▶ _Requirement_: Search the material for the word "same" and copy every line in which it occurs.

▶ _The records_:
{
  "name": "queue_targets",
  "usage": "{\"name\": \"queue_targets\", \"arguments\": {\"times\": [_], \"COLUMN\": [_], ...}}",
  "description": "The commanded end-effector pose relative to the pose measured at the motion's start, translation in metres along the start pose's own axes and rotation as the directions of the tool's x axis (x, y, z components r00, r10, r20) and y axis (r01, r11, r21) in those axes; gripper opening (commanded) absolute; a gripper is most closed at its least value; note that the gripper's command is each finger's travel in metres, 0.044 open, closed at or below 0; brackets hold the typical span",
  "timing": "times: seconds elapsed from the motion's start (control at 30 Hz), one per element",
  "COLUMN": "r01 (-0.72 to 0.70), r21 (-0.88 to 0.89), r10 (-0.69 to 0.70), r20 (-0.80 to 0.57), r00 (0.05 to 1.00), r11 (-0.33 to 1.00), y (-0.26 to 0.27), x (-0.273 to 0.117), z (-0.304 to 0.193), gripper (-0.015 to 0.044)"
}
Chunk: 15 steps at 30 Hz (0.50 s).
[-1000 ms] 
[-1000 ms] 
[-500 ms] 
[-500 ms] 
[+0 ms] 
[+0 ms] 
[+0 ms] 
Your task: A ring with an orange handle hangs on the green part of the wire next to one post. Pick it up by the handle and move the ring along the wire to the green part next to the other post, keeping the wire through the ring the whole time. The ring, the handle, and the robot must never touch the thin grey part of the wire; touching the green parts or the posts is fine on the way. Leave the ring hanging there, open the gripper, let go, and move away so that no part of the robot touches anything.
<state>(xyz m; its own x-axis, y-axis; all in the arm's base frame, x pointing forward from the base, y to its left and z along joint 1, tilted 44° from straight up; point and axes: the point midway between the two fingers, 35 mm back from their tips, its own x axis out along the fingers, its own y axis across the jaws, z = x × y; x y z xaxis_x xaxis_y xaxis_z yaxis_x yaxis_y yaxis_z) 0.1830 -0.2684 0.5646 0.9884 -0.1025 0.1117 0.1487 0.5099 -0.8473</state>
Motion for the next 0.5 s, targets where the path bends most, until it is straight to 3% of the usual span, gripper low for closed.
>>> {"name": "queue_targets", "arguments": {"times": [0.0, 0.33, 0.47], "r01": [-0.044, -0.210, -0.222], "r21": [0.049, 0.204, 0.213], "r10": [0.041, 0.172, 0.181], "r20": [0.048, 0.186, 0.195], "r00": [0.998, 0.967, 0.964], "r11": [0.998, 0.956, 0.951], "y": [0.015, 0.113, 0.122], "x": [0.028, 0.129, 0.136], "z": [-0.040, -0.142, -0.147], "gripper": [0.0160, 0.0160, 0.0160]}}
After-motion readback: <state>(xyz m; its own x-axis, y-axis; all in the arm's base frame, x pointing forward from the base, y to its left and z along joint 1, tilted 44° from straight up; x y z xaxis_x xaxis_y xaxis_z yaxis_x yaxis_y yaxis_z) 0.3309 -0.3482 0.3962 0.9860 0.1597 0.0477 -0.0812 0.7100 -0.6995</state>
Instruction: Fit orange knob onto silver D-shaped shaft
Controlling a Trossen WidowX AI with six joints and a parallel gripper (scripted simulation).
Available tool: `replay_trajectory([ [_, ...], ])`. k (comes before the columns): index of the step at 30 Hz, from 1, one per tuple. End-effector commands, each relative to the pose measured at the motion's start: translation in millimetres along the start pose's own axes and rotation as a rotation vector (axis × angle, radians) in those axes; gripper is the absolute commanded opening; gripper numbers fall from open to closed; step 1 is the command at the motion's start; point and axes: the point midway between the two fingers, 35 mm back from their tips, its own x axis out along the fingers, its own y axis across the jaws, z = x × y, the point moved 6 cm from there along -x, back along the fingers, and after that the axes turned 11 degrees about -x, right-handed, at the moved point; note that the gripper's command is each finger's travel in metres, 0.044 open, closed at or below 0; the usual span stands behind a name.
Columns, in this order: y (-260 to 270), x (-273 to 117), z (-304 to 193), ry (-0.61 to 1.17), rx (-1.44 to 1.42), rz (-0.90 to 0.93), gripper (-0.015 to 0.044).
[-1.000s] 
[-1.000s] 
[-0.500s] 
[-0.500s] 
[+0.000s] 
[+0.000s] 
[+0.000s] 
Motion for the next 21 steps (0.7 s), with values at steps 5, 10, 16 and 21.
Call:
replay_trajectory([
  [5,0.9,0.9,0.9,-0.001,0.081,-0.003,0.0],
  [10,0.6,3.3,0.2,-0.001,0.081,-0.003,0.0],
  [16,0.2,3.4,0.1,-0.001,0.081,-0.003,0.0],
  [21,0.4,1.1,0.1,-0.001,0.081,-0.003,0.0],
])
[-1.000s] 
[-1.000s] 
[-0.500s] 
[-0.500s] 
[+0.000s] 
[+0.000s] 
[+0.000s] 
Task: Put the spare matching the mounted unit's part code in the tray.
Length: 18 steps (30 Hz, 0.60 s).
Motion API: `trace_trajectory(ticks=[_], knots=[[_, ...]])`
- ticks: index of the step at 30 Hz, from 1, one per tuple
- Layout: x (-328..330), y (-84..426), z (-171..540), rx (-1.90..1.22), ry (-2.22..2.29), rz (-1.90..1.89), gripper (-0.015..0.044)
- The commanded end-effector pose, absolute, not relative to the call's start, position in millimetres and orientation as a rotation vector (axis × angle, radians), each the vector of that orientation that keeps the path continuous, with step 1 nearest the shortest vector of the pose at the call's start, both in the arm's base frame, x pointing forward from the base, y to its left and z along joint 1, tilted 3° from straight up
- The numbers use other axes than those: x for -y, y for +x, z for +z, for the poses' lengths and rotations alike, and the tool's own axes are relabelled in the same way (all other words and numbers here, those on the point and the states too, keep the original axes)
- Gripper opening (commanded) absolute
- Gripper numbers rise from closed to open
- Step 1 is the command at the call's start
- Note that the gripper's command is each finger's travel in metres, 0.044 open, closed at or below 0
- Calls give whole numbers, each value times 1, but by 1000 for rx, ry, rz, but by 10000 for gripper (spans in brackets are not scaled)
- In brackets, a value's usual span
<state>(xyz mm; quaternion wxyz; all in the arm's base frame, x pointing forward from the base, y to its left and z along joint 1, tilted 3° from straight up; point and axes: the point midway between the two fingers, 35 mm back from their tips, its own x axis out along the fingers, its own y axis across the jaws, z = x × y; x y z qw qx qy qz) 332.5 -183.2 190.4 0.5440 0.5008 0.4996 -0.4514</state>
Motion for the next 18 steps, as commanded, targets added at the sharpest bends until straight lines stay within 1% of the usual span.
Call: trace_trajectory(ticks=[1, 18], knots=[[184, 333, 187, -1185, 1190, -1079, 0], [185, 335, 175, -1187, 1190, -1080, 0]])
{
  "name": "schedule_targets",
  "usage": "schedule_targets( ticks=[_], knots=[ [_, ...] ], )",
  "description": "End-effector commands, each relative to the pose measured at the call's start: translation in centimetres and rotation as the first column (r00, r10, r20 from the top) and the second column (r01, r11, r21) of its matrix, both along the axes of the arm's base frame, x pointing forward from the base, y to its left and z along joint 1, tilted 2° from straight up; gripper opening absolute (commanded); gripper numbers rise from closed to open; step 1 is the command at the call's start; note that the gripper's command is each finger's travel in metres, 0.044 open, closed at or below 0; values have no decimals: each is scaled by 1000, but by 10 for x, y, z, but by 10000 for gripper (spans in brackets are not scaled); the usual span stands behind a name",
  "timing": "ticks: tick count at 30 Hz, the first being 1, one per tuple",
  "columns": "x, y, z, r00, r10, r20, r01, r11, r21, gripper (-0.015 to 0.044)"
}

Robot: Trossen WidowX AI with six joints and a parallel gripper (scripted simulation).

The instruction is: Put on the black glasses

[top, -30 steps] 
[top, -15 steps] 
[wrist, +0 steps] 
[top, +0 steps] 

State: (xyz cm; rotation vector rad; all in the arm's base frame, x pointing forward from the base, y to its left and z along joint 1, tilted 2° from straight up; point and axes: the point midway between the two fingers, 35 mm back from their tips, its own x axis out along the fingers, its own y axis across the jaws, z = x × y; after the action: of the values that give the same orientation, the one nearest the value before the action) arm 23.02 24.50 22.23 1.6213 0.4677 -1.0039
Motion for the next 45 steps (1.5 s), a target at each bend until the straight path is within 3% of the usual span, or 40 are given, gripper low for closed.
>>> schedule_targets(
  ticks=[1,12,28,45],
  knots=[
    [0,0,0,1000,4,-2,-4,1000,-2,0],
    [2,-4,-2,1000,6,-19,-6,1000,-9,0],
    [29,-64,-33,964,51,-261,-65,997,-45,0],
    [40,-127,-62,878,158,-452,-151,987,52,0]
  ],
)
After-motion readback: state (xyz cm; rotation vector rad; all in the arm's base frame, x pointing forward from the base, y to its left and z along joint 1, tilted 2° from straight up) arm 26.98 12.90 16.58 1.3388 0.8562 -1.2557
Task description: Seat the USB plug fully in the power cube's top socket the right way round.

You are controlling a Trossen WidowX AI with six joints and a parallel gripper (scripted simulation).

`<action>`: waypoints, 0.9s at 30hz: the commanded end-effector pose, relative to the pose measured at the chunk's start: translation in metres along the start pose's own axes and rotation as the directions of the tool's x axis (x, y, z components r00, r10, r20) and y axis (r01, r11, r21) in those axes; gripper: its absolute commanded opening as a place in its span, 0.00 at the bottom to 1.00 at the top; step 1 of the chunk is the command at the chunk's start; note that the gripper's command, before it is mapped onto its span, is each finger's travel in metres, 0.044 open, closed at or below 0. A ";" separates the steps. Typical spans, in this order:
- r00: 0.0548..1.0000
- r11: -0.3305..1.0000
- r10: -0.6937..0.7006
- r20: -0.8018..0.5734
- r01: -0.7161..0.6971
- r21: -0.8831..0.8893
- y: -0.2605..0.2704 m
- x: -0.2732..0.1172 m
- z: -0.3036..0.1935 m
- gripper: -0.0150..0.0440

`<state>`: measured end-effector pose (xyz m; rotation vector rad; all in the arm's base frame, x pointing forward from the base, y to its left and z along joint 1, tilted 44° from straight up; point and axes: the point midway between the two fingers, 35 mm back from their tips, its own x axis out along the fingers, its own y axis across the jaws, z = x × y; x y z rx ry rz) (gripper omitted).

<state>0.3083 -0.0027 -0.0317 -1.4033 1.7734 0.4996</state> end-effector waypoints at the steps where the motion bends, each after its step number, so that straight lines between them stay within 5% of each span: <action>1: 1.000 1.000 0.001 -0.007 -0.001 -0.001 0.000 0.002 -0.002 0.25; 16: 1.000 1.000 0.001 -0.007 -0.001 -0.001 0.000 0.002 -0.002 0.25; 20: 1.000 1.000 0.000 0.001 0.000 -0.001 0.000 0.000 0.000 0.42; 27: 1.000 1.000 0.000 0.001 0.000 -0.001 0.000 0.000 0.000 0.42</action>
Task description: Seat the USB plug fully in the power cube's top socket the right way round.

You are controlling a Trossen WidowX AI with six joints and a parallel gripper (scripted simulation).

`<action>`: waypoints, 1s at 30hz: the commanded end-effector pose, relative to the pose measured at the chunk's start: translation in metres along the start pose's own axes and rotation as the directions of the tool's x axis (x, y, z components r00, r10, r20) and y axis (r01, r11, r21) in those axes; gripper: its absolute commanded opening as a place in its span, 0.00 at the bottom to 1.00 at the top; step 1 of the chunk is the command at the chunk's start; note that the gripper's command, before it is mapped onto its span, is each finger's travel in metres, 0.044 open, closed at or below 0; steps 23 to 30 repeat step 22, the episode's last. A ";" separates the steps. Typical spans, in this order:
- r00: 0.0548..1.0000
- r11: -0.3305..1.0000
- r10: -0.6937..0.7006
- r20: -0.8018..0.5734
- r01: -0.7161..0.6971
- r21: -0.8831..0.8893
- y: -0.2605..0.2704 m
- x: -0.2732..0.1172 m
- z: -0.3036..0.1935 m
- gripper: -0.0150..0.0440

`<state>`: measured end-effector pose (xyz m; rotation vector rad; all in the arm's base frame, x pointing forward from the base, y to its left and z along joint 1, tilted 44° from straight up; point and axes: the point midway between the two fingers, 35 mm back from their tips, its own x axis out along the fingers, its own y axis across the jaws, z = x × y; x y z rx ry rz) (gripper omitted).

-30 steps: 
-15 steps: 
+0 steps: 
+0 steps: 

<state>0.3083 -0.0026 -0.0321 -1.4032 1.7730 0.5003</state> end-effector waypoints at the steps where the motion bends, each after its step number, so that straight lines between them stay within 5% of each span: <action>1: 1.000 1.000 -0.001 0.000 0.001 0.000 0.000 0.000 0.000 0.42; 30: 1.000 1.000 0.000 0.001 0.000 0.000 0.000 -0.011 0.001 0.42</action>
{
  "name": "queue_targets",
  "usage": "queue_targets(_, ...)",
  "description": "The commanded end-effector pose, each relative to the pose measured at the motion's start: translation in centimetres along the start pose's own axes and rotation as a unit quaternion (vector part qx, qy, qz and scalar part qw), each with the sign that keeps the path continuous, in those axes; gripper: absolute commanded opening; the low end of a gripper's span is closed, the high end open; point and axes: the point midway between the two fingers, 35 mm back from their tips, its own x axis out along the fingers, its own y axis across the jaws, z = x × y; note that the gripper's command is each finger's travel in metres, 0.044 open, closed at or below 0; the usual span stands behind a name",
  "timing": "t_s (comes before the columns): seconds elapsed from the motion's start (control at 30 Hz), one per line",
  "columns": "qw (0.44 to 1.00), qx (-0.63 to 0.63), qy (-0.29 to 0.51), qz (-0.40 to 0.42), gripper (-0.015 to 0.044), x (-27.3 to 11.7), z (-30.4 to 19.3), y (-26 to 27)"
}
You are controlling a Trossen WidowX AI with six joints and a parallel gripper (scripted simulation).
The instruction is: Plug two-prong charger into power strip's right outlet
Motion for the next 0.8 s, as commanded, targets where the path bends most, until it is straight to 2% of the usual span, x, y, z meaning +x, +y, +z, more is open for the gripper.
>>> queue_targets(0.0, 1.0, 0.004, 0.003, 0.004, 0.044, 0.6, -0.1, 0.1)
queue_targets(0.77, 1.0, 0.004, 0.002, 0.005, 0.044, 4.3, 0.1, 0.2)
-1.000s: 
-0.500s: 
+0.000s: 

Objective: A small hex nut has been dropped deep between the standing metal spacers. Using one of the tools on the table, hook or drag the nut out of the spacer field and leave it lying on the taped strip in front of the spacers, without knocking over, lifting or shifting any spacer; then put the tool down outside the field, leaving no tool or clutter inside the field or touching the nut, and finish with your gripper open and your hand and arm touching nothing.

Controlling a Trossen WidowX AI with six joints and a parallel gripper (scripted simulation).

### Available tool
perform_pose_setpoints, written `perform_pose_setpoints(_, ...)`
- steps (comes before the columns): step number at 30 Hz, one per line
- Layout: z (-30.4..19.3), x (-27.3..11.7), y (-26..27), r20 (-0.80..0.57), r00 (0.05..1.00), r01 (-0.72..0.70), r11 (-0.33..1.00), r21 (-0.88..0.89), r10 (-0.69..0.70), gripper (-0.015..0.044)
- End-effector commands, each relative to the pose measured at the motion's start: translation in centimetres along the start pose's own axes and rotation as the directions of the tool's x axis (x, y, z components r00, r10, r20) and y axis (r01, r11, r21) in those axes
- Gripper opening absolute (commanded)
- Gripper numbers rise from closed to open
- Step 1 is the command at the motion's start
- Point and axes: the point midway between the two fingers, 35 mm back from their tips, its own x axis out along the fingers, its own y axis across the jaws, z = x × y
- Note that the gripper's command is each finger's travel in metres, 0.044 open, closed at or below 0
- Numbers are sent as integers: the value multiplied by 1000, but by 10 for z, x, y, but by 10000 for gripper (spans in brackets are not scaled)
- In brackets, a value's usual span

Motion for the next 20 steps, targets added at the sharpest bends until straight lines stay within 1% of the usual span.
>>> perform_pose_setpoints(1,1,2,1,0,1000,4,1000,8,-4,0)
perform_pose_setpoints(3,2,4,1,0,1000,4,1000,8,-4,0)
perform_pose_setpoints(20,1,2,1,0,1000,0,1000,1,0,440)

▶ _Response to the task_:
- The numbers use other axes than those: x for -y, y for +x, z for +z, for the poses' lengths and rotations alike, and the tool's own axes are relabelled in the same way (all other words and numbers here, those on the point and the states too, keep the original axes)
State: (xyz cm; rotation vector rad; all in the arm's base frame, x pointing forward from the base, y to its left and z along joint 1, tilted 2° from straight up; point and axes: the point midway between the two fingers, 35 mm back from their tips, its own x axis out along the fingers, its own y axis across the jaws, z = x × y; after the action: of the values that give the same orientation, the one nearest the value before the action) arm 23.02 24.50 22.23 1.6213 0.4677 -1.0039

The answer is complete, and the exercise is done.